### Work request
When you answer, copy every line of the listing below exactly.

### Information shown
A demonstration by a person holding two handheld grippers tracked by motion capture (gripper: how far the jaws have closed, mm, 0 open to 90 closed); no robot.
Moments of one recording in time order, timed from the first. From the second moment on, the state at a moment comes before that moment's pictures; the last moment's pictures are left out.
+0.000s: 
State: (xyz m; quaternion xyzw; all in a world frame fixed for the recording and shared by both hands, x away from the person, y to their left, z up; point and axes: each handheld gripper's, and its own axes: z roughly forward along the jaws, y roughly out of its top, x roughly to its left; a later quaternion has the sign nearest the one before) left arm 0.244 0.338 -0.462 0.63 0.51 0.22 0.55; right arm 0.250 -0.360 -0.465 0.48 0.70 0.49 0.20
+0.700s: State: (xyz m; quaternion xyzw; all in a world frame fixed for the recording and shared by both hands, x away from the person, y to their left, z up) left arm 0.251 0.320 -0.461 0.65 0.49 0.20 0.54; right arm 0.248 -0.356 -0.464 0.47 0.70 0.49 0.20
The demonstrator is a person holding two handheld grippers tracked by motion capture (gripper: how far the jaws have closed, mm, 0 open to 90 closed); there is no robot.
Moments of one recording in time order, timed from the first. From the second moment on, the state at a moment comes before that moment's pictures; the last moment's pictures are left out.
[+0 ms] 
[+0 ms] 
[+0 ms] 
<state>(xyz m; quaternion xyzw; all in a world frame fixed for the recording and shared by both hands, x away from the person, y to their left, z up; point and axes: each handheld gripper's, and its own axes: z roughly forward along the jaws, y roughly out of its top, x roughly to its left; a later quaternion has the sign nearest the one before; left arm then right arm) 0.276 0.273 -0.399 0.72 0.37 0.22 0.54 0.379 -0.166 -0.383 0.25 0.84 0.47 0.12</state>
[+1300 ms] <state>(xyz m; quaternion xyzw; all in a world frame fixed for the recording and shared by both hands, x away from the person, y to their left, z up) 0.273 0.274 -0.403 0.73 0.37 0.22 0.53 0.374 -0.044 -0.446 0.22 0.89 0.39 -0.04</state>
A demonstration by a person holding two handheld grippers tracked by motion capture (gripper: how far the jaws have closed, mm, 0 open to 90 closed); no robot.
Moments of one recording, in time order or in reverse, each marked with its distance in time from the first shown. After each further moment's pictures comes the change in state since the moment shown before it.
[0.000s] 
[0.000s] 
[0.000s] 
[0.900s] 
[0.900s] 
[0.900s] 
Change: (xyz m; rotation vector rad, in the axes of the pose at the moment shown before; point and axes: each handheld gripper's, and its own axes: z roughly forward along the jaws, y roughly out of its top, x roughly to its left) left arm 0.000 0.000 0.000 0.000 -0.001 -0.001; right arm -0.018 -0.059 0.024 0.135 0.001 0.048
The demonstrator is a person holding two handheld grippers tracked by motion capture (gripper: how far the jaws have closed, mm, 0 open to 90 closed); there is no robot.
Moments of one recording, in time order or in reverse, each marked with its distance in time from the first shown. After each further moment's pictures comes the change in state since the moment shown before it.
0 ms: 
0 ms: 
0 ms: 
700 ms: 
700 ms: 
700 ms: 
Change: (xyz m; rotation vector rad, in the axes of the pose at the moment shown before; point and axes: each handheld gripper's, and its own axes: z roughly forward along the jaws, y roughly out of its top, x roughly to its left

### Solution to the problem
A demonstration by a person holding two handheld grippers tracked by motion capture (gripper: how far the jaws have closed, mm, 0 open to 90 closed); no robot.
Moments of one recording in time order, timed from the first. From the second moment on, the state at a moment comes before that moment's pictures; the last moment's pictures are left out.
+0.000s: 
State: (xyz m; quaternion xyzw; all in a world frame fixed for the recording and shared by both hands, x away from the person, y to their left, z up; point and axes: each handheld gripper's, and its own axes: z roughly forward along the jaws, y roughly out of its top, x roughly to its left; a later quaternion has the sign nearest the one before) left arm 0.244 0.338 -0.462 0.63 0.51 0.22 0.55; right arm 0.250 -0.360 -0.465 0.48 0.70 0.49 0.20
+0.700s: State: (xyz m; quaternion xyzw; all in a world frame fixed for the recording and shared by both hands, x away from the person, y to their left, z up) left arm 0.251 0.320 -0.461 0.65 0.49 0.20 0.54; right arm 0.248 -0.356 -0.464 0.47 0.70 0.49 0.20
The demonstrator is a person holding two handheld grippers tracked by motion capture (gripper: how far the jaws have closed, mm, 0 open to 90 closed); there is no robot.
Moments of one recording in time order, timed from the first. From the second moment on, the state at a moment comes before that moment's pictures; the last moment's pictures are left out.
[+0 ms] 
[+0 ms] 
[+0 ms] 
<state>(xyz m; quaternion xyzw; all in a world frame fixed for the recording and shared by both hands, x away from the person, y to their left, z up; point and axes: each handheld gripper's, and its own axes: z roughly forward along the jaws, y roughly out of its top, x roughly to its left; a later quaternion has the sign nearest the one before; left arm then right arm) 0.276 0.273 -0.399 0.72 0.37 0.22 0.54 0.379 -0.166 -0.383 0.25 0.84 0.47 0.12</state>
[+1300 ms] <state>(xyz m; quaternion xyzw; all in a world frame fixed for the recording and shared by both hands, x away from the person, y to their left, z up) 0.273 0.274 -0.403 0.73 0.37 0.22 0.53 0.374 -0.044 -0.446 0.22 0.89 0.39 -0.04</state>
A demonstration by a person holding two handheld grippers tracked by motion capture (gripper: how far the jaws have closed, mm, 0 open to 90 closed); no robot.
Moments of one recording, in time order or in reverse, each marked with its distance in time from the first shown. After each further moment's pictures comes the change in state since the moment shown before it.
[0.000s] 
[0.000s] 
[0.000s] 
[0.900s] 
[0.900s] 
[0.900s] 
Change: (xyz m; rotation vector rad, in the axes of the pose at the moment shown before; point and axes: each handheld gripper's, and its own axes: z roughly forward along the jaws, y roughly out of its top, x roughly to its left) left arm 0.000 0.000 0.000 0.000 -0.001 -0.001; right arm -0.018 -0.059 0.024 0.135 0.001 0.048
The demonstrator is a person holding two handheld grippers tracked by motion capture (gripper: how far the jaws have closed, mm, 0 open to 90 closed); there is no robot.
Moments of one recording, in time order or in reverse, each marked with its distance in time from the first shown. After each further moment's pictures comes the change in state since the moment shown before it.
0 ms: 
0 ms: 
0 ms: 
700 ms: 
700 ms: 
700 ms: 
Change: (xyz m; rotation vector rad, in the axes of the pose at the moment shown before; point and axes: each handheld gripper's, and its own axes: z roughly forward along the jaws, y roughly out of its top, x roughly to its left

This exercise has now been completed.